64. Onları alkışlamak amacıyla insanlar çevrelerinde toplanıyordu.
65. Yahuda, güneydeki ülkede yaşayan Edomlular'la savaşmak üzere erkek kardeşleriyle yola çıktı. Hevron'a ve çevresindeki köylere saldır­dı, yöreyi güçlendirmek için alınan savunma önlemlerini yerle bir etti ve yöreyi kuşatan kaleleri ateşe verdi.
66. Ardından Yahuda Filistliler'in ül­kesine ilerledi ve Marisa'dan geçti.
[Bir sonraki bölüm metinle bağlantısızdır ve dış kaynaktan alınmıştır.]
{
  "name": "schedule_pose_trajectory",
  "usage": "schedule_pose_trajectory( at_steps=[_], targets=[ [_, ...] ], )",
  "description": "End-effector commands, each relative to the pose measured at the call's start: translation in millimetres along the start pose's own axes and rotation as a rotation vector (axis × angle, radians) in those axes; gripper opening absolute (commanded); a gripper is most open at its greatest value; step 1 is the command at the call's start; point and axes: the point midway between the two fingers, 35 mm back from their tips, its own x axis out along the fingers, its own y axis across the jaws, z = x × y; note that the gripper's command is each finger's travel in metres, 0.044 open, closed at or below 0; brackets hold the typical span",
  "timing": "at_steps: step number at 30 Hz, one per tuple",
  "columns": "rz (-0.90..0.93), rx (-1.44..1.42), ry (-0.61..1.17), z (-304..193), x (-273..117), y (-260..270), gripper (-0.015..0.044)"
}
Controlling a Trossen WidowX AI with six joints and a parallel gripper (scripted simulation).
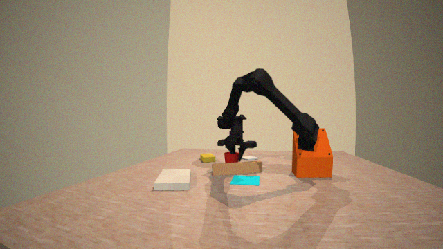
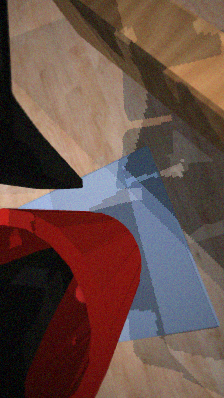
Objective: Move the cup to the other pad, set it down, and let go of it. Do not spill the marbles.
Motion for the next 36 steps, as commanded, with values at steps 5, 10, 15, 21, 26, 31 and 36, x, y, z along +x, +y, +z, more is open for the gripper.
schedule_pose_trajectory(
  at_steps=[5,10,15,21,26,31,36],
  targets=[
    [-0.001,-0.001,0.000,0.1,-0.3,-0.2,0.0042],
    [-0.001,-0.001,0.000,0.1,-0.3,-0.2,0.0009],
    [-0.001,0.000,0.000,0.0,-2.3,-0.5,0.0000],
    [-0.002,0.002,0.002,-0.6,-21.8,-2.2,0.0000],
    [-0.001,0.005,0.002,-1.6,-42.7,-2.0,0.0000],
    [0.000,0.007,0.001,-2.9,-64.1,-0.7,0.0000],
    [0.001,0.008,0.000,-4.5,-74.5,1.4,0.0000]
  ],
)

67. O günkü savaşta ölenler arasında bazı kâhinler de bulunuyordu. Savaşa katılmakla cesaretlerini kanıtlamak is­temişler, delicesine bir cesaretle tehli­keli bir işe atılmışlardı.
68. Sonra Ya­huda, Filist'in bir bölgesi olan Azotus'a yöneldi. Onların sunaklarını yık­tı, tanrılarının yontularını ateşe verdi ve Yahuda ülkesine çekildi. Onların kentlerini tümüyle yağmalamıştı.